12.3.1-ArrayMax

12.3.1 Finding the Maximum of an Array

Suppose that we have an array T[1..N] of N integers. Let X be the problem of finding the index of the largest element of the array. Suppose further that we are constrained to use comparisons of the form T[i]<T[j] as the only kind of value-testing allowed.

The "obvious" algorithm to solve X is:


int function maxIndex(T[1..N]) 
{    
  maxLocation = 1;    
  for (position=2; position<= N; position++)      
      if    (T[position] > T[maxLocation])
      then  maxLocation = position  ;
  return maxLocation ;
}

We can use an adversary argument to prove that no comparison-based algorithm can solve problem B without performing at least N-1 comparisons.

We can't get this information from a decision tree analysis: if we imagine that a comparison-based algorithm Al has been transformed into a decision tree, then we can observe that the tree has at least N leaves (there are N possible indices at which the max value could be found). Section 12.2 of these notes contains a proof that a binary tree with N nodes has height H>=lg(N). Therefore the number of comparisons required by Al is at least lg(N). That is a lower bound on the complexity of problem X, but it is a very low lower bound.

Here is an adversary argument that provides a sharper bound:

Suppose Al is an algorithm that finds the index of the max.

Every time that Al does a comparison, the "daemon" answers in a manner consistent with the hypothesis that T[i]=i for all i.
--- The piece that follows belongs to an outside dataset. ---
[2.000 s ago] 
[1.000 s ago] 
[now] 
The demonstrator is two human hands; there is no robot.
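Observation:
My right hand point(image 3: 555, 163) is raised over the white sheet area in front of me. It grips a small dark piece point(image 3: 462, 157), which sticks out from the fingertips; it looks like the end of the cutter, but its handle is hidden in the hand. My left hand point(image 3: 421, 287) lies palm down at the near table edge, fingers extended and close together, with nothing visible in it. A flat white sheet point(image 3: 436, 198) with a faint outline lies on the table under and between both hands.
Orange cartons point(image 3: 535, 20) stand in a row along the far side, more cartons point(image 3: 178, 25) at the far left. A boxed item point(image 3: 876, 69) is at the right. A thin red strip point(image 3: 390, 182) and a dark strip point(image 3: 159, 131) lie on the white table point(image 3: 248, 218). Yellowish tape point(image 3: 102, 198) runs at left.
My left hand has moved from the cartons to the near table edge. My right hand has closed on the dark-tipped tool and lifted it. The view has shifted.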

In other words, when Al asks "Is T[i]<T[j]?", the daemon answers "yes" if i<j, and "no" otherwise.

(Note that the question "Is T[i]<=T[j]?" is equivalent to "Is T[j]<T[i]?" The answer to the first question is "yes" if and only if the answer to the second is "no". Therefore we can assume that all of Al's comparisons are of the form: "Is T[i]<T[j]?")

The daemon also keeps track of the set of indices r for which the daemon has said that T[r]<T[j] for some index j. In other words the set of "losers" is initialized to the empty set, and each time the daemon says "yes" to a question of the form "Is T[i]<T[j]?", it also places i into the set of "losers".

If an index p is not among the losers, it means that the daemon has never stated that T[p]<T[j] -- not for any value of j. From Al's point of view, this means that it could be true that T[p]>=T[j] for every index j. Thus, Al has not been able to rule out the possibility that T[p] is the max value of the array.

If Al stops before making N-1 comparisons, then "losers" contains less than N-1 elements. Therefore there are still at least two array elements T[p] and T[q] that, for all Al knows, could be the max.

If Al stops after doing less than N- 1 comparisons and claims that k is the index of the max, the daemon can choose one of the non-loser indices p or q that is not equal to k (say it's p for definiteness), and claim that T[i]=i for all values of i except that T[p]=N+1. Every answer that the daemon has made has been consistent with that hypothesis -- it could have been so. Therefore, if Al is a correct algorithm, it will not stop before making at least N-1 comparisons.